Work required:
The listing below should be printed in full and exactly, apart from its images.
======== Dataset excerpt ========
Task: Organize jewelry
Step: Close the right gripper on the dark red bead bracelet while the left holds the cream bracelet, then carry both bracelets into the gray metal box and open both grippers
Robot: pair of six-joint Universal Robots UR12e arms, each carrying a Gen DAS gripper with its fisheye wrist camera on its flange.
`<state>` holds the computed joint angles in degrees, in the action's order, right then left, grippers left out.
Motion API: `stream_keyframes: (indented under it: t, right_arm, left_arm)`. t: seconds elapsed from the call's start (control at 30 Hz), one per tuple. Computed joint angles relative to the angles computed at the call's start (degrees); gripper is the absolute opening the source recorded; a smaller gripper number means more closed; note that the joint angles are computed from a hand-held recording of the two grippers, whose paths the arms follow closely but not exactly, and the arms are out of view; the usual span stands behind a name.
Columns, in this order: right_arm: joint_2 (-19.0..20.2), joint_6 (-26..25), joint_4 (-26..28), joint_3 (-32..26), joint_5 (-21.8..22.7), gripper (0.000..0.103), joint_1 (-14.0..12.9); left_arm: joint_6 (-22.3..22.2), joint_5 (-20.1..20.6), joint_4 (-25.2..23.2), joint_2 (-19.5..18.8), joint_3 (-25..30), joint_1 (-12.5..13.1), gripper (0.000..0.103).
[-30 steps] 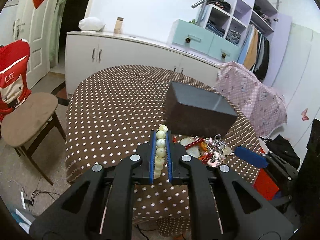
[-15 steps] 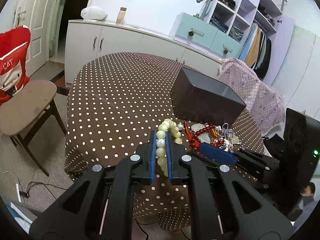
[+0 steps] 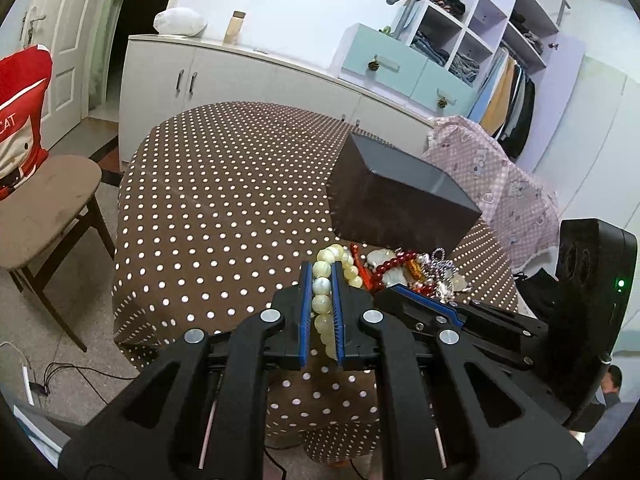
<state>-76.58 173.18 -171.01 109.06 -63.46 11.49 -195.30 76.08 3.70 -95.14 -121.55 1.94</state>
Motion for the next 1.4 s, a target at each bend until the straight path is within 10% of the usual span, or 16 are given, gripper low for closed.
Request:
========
Result of this exercise:
Task: Organize jewelry
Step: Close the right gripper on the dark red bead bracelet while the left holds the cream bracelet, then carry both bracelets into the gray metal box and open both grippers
Robot: pair of six-joint Universal Robots UR12e arms, each carrying a Gen DAS gripper with its fisheye wrist camera on its flange.
`<state>` holds the computed joint angles in degrees, in the action's order, right then left, grippers left out.
Motion API: `stream_keyframes: (indented under it: t, right_arm, left_arm)`. t: seconds elapsed from the call's start (control at 30 Hz), one per tuple. Computed joint angles relative to the angles computed at the call's start (degrees); gripper is the absolute opening the source recorded; a smaller gripper number means more closed; note that the joint angles are computed from a hand-held recording of the two grippers, whose paths the arms follow closely but not exactly, and the arms are out of view; the usual span stands behind a name.
Columns, in this order: right_arm: joint_2 (-19.0..20.2), joint_6 (-26..25), joint_4 (-26..28), joint_3 (-32..26), joint_5 (-21.8..22.7), gripper (0.000..0.103), joint_1 (-14.0..12.9); left_arm: joint_6 (-22.3..22.2), joint_5 (-20.1..20.6), joint_4 (-25.2..23.2), joint_2 (-19.5..18.8), joint_3 (-25..30), joint_1 (-12.5..13.1), gripper (0.000..0.103).
[-30 steps] 
[-15 steps] 
[+0 steps] 
<state>-76.58 173.18 -171.01 109.06 -63.46 11.49 -195.30 76.08 3.70 -95.14 -121.55 1.94</state>
Motion for the next 1.4 s, a target at each bend until the straight path is within 10% of the usual span, or 16 are given, gripper low for closed.
Request:

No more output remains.